**Your objective:**
Check each line below for the word "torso", then please report how many lines have it and nothing more.

= = = = = = =

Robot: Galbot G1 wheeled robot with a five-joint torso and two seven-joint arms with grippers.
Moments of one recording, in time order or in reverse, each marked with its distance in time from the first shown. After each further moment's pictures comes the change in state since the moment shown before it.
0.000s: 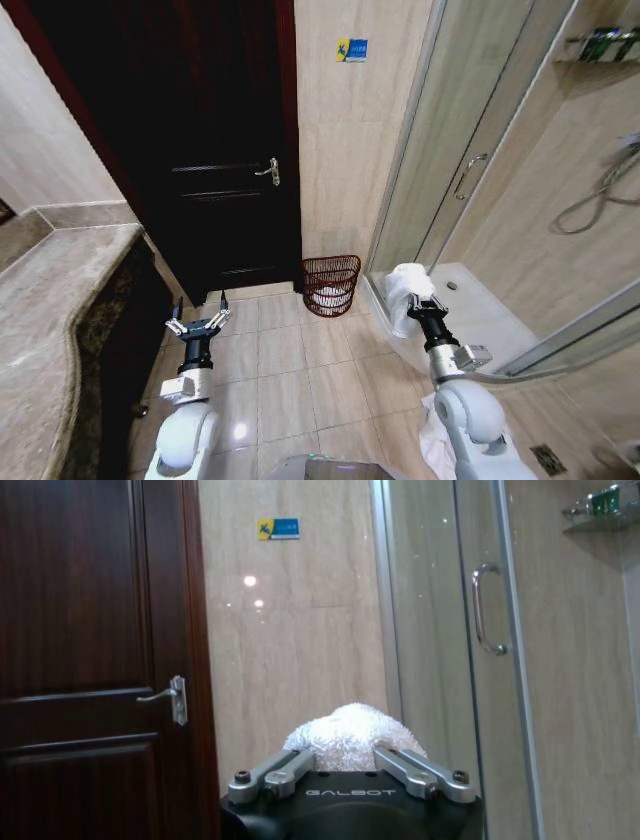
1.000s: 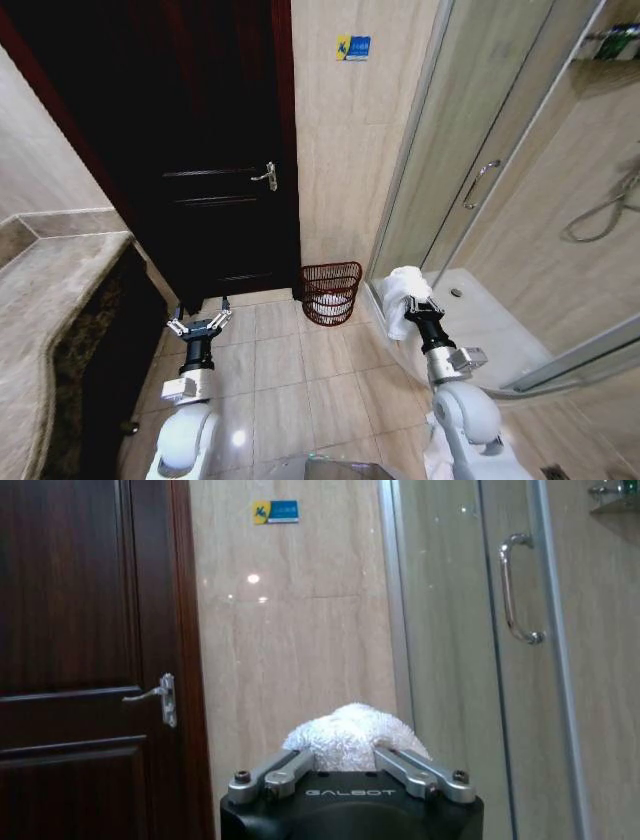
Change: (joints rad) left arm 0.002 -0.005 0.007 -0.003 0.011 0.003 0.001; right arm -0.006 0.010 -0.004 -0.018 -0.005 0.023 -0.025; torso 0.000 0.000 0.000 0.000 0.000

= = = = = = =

**Response area:**
2